Une façon, avec ce « cours hors les murs », de faire découvrir ces lieux aux étudiants et d'être solidaire avec la grogne actuelle mais sans les pénaliser avant leurs partiel Mardi, arrivé à 14 h30, avant les étudiants, j’ai eu la surprise de me voir interpeller dés l'entrée franchie par le chef du service de sécurité tout en constatant que les deux portes du 36 rue Geoffroy Saint Hilaire était gardées par des vigiles...
- « Monsieur Vadrot ? ».
- euh...oui
- Je suis chargé de vous signifier que l'accès du Jardin des Plantes vous est interdit
- Pourquoi ?
- Je n'ai pas à vous donner d'explication....
- Pouvez vous me remettre un papier me signifiant cette interdiction ?
- Non, les manifestations sont interdites dans le Muséum
- Il ne s'agit pas d'une manifestation, mais d'un cours en plein air,sans la moindre pancarte...
- C'est non....
Les étudiants, qui se baladent déjà dans le jardin, reviennent vers l'entrée, le lieu du rendez vous.
Le cours se fait donc, pendant une heure et demie, dans la rue, devant l'entrée du Muséum.
Un cours qui porte sur l’histoire du Muséum, l'histoire de la protection de la nature, sur Buffon.
A la fin du cours, je demande à nouveau à entrer pour effectuer une visite commentée du jardin. Nouveau refus, seuls les étudiants peuvent entrer, pas leur enseignant.
Ils entrent et, je décide de tenter ma chance par une autre grille, rue de Buffon. Où je retrouve des membres du service de sécurité qui, possédant manifestement mon signalement, comme les premiers, m'interdisent à nouveau l'entrée.
Evidemment, je finis pas le fâcher et exige, sous peine de bousculer les vigiles, la présence du Directeur de la surveillance du Jardin des Plantes.
Comme le scandale menace il finit par arriver.
D'abord parfaitement méprisant, il finit pas me réciter mon CV et le contenu de mon blog. Cela commencer à ressembler à un procès politique, avec descriptions de mes opinions, faits et gestes.

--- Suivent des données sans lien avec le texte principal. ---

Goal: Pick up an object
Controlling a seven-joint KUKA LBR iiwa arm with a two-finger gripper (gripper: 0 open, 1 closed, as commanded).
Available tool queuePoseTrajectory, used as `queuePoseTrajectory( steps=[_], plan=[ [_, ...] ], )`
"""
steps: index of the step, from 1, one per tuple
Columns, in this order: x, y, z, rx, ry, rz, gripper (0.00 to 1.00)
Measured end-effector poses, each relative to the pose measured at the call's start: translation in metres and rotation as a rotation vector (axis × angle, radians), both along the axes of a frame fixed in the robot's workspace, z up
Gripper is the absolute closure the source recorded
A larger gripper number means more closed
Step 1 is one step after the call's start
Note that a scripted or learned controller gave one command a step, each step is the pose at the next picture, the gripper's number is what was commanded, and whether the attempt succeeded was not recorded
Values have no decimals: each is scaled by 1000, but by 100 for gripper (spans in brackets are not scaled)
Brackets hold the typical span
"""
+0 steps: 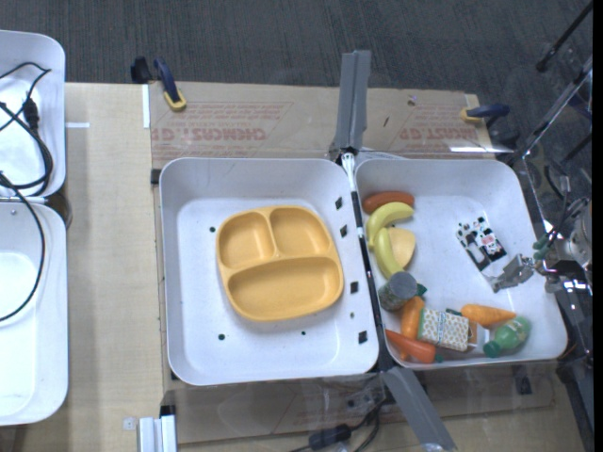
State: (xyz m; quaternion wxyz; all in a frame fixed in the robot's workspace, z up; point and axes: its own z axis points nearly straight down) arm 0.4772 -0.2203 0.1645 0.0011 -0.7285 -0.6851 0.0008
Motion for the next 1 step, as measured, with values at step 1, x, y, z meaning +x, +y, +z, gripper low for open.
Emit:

D'autres enseignants du département de Géographie, dont le Directeur Olivier Archambeau, président du Club des Explorateurs, Alain Bué et Christian Weiss, insistent et menacent d'un scandale.
Le directeur de la Surveillance, qui me dit agir au nom du Directeur du Muséum (où je pensais être honorablement connu), commençant sans doute à discerner le ridicule de sa situation, finit par nous faire une proposition incroyable, du genre de celle que j'ai pu entendre autrefois, comme journaliste, en Union soviétique :
- Ecoutez, si vous me promettez de ne pas parler de politique à vos étudiants et aux autres professeurs, je vous laisse entrer et rejoindre les étudiants...
Je promets et évidemment ne tiendrais pas cette promesse, tant le propos est absurde.
J'entre donc avec l'horrible certitude que, d'ordre du directeur et probablement du ministère de l'Education Nationale, je viens de faire l'objet d’une « interdiction politique ».
Pour la première fois de mon existence, en France.
Je n'ai réalisé que plus tard, après la fin de la visite se terminant au labyrinthe du Jardin des Plantes, à quel point cet incident était extra-ordinaire et révélateur d'un glissement angoissant de notre société.
Rétrospectivement, j'ai eu peur, très peur...

CM Vadrot
.
Envoyé par' D.B.

2 commentaires:

Anonyme a dit…

De recul en recul de nos libertés , si nous n'y prenons pas garde ...

Républicaine

Anonyme a dit…

C'est vrai que tout ça arrive à petites doses et dans tous les domaines ! c'est peut-être le moment de se rappeler des paroles de Martin Niemöller, pasteur protestant, arrêté en 1937 et envoyé au camp de concentration de Sachsenhausen puis transféré en 1941 au camp de concentration de Dachau :
«Quand ils sont venus chercher les communistes,
Je n’ai rien dit,
Je n’étais pas communiste.
Quand ils sont venus chercher les syndicalistes,
Je n’ai rien dit, je n’étais pas syndicaliste.
Quand ils sont venus chercher les juifs,
Je n’ai pas protesté, Je n’étais pas juif.
Quand ils sont venus chercher les catholiques,
Je n’ai pas protesté, Je n’étais pas catholique.
Puis ils sont venus me chercher
Et il ne restait personne pour protester.»